6. Parent criticism, anger, and blaming the child

This, too, can erect barriers for the child that may not be overcome without good counseling. The lack of emotional and physical availability can place the child at risk of substance abuse, and being the target of undeserved blame can isolate the child from other family members. Criticism results in defensiveness on the part of the child, who will not want to communicate with the criticizing parent, and is likely to develop problems in other relationships. Frequent criticism, anger, and blaming will cause emotional distancing.

For instance, Johnny may have low self-esteem due to the lack of availability of a stable parent, and the presence of what feels like unwarranted criticism, blaming, and anger. It seems that Johnny can't do anything right. Even when he completes all of his chores, is father angrily points out flaws that he finds in what Johnny has done. Criticism turns to anger and shouting. In anger, the father tells Johnny that he is useless, and that his two-year-old sister could do a better job.

As the rage amps up, Johnny backs away from his father, while his father keeps edging closer and, by now, he is screaming at his son. "You are such a stupid boy! You will never amount to anything! When your mother gets home, I am going to tell her how stupid you are. You are worthless!"

Johnny runs from the room, and isolates. This occurs on a daily basis. As Johnny is in his formative years, he internalizes all of this, resulting in a negative sense of self. Johnny believes that he is all of those things that his father called him. Not only does this add to the unbalance in the family system, but it creates fear-based barriers for Johnny, particularly in the areas of trust and connection. Johnny is at risk of substance abuse because he may drink or use in order to numb the negative feelings and emotions.

7. Parenting style

I chose this as the seventh factor because negative parenting can created a variety of survival coping mechanism, including fight, flight, or freeze. The child is unable to grow in healthy, balanced relationships, and this can cause trauma.

If Johnny and his family do not seek help, Johnny's unhealthy coping mechanisms will play out over the course of his life, and these will likely include substance abuse.

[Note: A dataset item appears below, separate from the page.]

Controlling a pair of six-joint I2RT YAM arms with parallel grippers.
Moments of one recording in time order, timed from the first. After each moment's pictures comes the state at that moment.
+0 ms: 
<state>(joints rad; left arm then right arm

In adulthood, Johnny may keep re-traumatizing himself in unhealthy relationships. In recovery, this can be a second bottom. In fact, Johnny chooses these unhealthy relationships, albeit not on a conscious level. This type of relationship has become so ingrained in Johnny that he keeps playing it out. On a deep, subconscious level, Johnny doesn't feel like he is worthy of anything better. Instead, he seeks the familiar, and cannot connect on any other level. When one relationship after another fails, this adds to the guilt and shame.

Early intervention might have resulted in a different outcome.